### Task goal
The data below should be transcribed in full, with no picture included.

### Information shown
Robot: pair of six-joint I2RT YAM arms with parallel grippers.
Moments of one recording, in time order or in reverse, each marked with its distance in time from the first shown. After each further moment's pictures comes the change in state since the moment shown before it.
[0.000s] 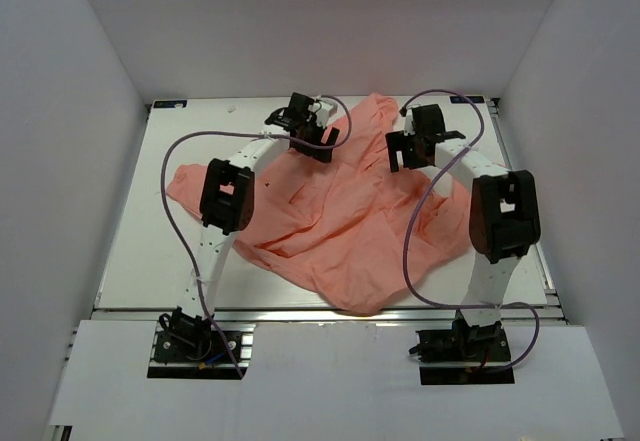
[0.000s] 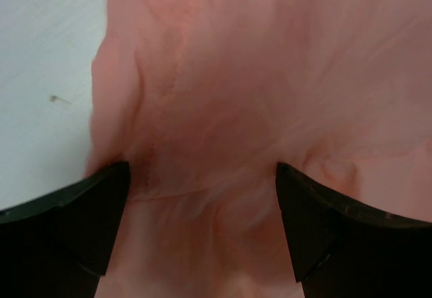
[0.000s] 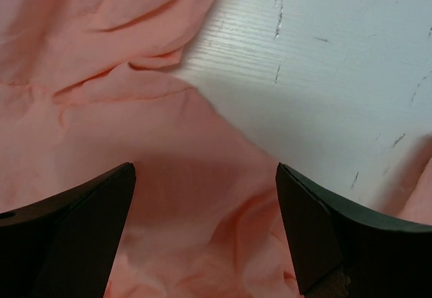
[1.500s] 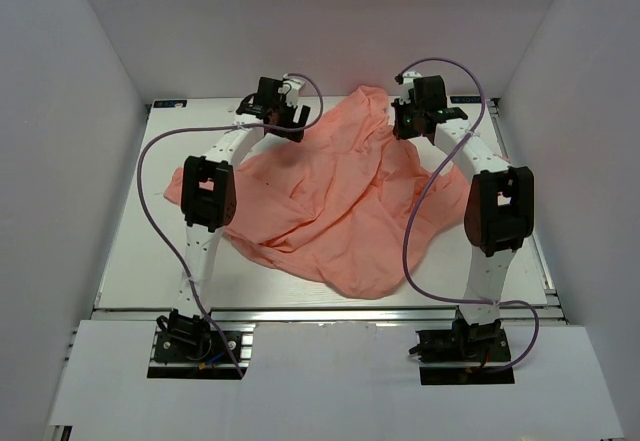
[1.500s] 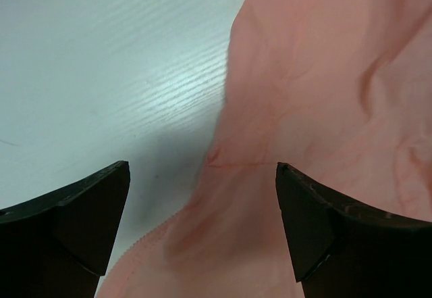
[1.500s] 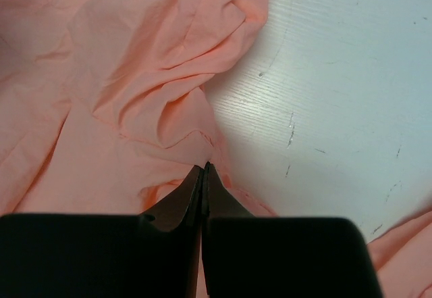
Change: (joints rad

### Answer section
Robot: pair of six-joint I2RT YAM arms with parallel grippers.
Moments of one recording, in time order or in reverse, each marked with its distance in time from the first shown. After each further moment's pictures comes the change in state since the moment shown before it.
[0.000s] 
[0.000s] 
[0.000s] 
[1.500s] 
[1.500s] 
[1.500s] 
Change: (joints rad

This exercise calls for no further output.